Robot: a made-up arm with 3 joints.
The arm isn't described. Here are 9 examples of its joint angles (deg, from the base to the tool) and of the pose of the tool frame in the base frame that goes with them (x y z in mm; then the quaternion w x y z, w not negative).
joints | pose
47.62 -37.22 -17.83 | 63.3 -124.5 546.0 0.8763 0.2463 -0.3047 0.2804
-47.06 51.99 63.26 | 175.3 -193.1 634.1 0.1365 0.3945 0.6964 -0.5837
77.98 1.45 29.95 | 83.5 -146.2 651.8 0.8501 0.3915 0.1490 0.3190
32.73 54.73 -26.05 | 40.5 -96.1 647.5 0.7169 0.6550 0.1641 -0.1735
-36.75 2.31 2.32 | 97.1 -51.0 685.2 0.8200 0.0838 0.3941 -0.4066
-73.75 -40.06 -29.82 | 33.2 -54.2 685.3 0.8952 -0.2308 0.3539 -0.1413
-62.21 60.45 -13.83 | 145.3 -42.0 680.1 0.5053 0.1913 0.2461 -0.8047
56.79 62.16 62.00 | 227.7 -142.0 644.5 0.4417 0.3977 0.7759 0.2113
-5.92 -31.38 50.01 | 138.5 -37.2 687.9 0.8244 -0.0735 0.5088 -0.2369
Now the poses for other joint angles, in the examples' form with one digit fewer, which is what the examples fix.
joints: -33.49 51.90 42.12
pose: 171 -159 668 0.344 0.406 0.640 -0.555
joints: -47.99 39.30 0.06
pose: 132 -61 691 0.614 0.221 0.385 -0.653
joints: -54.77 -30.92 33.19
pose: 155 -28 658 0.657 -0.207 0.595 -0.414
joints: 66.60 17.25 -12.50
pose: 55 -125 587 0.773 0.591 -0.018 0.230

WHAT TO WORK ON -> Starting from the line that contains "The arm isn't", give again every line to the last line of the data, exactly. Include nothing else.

REPLY TO THE TASK ->
The arm isn't described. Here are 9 examples of its joint angles (deg, from the base to the tool) and of the pose of the tool frame in the base frame that goes with them (x y z in mm; then the quaternion w x y z, w not negative).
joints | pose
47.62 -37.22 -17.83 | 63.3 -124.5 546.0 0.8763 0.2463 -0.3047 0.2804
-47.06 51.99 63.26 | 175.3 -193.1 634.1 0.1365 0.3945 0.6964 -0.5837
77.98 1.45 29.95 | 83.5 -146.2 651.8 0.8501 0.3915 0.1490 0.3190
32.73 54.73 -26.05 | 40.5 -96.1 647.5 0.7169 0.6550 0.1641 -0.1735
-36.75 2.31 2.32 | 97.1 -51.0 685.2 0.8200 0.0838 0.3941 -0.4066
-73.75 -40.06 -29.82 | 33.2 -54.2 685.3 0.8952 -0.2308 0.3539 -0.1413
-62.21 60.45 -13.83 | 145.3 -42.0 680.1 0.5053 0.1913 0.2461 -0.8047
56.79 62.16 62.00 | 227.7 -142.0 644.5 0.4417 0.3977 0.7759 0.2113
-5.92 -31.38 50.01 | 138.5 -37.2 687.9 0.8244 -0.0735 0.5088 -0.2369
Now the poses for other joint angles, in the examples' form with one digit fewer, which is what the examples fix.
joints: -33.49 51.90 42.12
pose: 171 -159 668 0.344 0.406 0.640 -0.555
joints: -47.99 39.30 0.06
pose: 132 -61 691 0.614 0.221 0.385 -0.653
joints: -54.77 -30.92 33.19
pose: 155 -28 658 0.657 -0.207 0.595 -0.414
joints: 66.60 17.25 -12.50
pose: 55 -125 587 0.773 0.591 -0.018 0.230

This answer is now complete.